Il allait, muet, pâle et frémissant aux bruits,
Furtif, sans regarder derrière lui, sans trêve,
Sans repos, sans sommeil; il atteignit la grève
Des mers dans le pays qui fut depuis Assur.
« Arrêtons-nous, dit-il, car cet asile est sûr.
Restons-y. Nous avons du monde atteint les bornes. »
Et, comme il s'asseyait, il vit dans les cieux mornes
L'oeil à la même place au fond de l'horizon.
Alors il tressaillit en proie au noir frisson.
« Cachez-moi ! » cria-t-il; et, le doigt sur la bouche,
Tous ses fils regardaient trembler l'aïeul farouche.
Caïn dit à Jabel, père de ceux qui vont
Sous des tentes de poil dans le désert profond :
« Etends de ce côté la toile de la tente. »
Et l'on développa la muraille flottante ;
Et, quand on l'eut fixée avec des poids de plomb :
« Vous ne voyez plus rien ? » dit Tsilla, l'enfant blond,
La fille de ses Fils, douce comme l'aurore ;
Et Caïn répondit : « je vois cet oeil encore ! »
Jubal, père de ceux qui passent dans les bourgs
Soufflant dans des clairons et frappant des tambours,
Cria : « je saurai bien construire une barrière. »
Il fit un mur de bronze et mit Caïn derrière.

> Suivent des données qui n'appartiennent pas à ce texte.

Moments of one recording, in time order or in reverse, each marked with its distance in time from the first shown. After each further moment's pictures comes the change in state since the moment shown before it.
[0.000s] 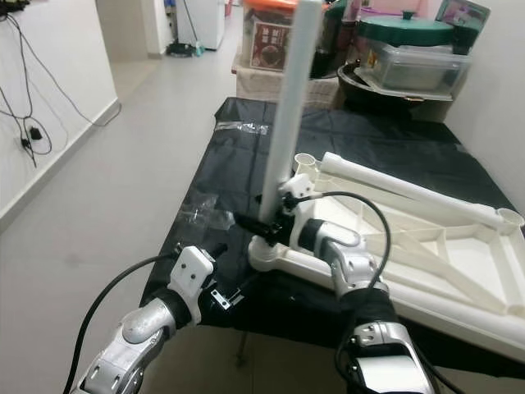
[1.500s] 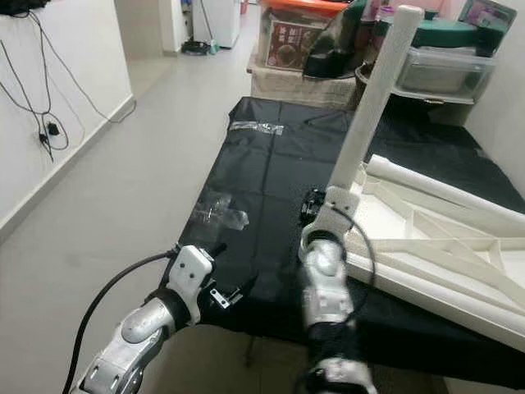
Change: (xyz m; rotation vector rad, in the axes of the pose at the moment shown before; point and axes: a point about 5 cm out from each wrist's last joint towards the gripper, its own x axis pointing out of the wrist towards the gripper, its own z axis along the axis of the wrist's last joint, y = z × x) left arm 0.000 0.002 0.001 -0.001 -0.006 0.004; right arm -0.041 -0.026 -0.001 0.051 -0.300 -1.063
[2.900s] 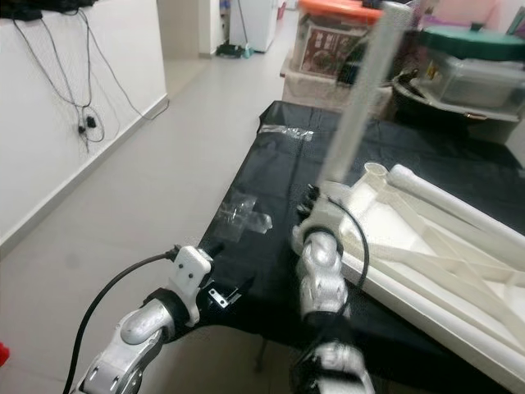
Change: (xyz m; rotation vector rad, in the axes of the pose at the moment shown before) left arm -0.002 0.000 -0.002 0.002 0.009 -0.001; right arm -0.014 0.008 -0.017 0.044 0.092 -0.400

Et Caïn dit « Cet oeil me regarde toujours! »
Hénoch dit : « Il faut faire une enceinte de tours
Si terrible, que rien ne puisse approcher d'elle.

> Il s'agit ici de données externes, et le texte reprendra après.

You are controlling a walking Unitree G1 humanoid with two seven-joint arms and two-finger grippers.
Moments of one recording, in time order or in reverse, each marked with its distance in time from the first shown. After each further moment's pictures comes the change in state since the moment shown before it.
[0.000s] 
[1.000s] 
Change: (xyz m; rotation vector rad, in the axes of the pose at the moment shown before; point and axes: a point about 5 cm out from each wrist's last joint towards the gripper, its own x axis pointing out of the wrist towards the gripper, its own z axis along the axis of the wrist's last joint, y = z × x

Bâtissons une ville avec sa citadelle,
Bâtissons une ville, et nous la fermerons. »
Alors Tubalcaïn, père des forgerons,
Construisit une ville énorme et surhumaine.
Pendant qu'il travaillait, ses frères, dans la plaine,
Chassaient les fils d'Enos et les enfants de Seth ;
Et l'on crevait les yeux à quiconque passait ;
Et, le soir, on lançait des flèches aux étoiles.
Le granit remplaça la tente aux murs de toiles,
On lia chaque bloc avec des noeuds de fer,
Et la ville semblait une ville d'enfer ;
L'ombre des tours faisait la nuit dans les campagnes ;
Ils donnèrent aux murs l'épaisseur des montagnes ;
Sur la porte on grava : « Défense à Dieu d'entrer. »
Quand ils eurent fini de clore et de murer,
On mit l'aïeul au centre en une tour de pierre ;
Et lui restait lugubre et hagard. « Ô mon père !
L'oeil a-t-il disparu ? » dit en tremblant Tsilla.
Et Caïn répondit : " Non, il est toujours là. »
Alors il dit: « je veux habiter sous la terre
Comme dans son sépulcre un homme solitaire ;
Rien ne me verra plus, je ne verrai plus rien. »
On fit donc une fosse, et Caïn dit « C'est bien ! »
Puis il descendit seul sous cette voûte sombre.
Quand il se fut assis sur sa chaise dans l'ombre
Et qu'on eut sur son front fermé le souterrain,
L'oeil était dans la tombe et regardait Caïn.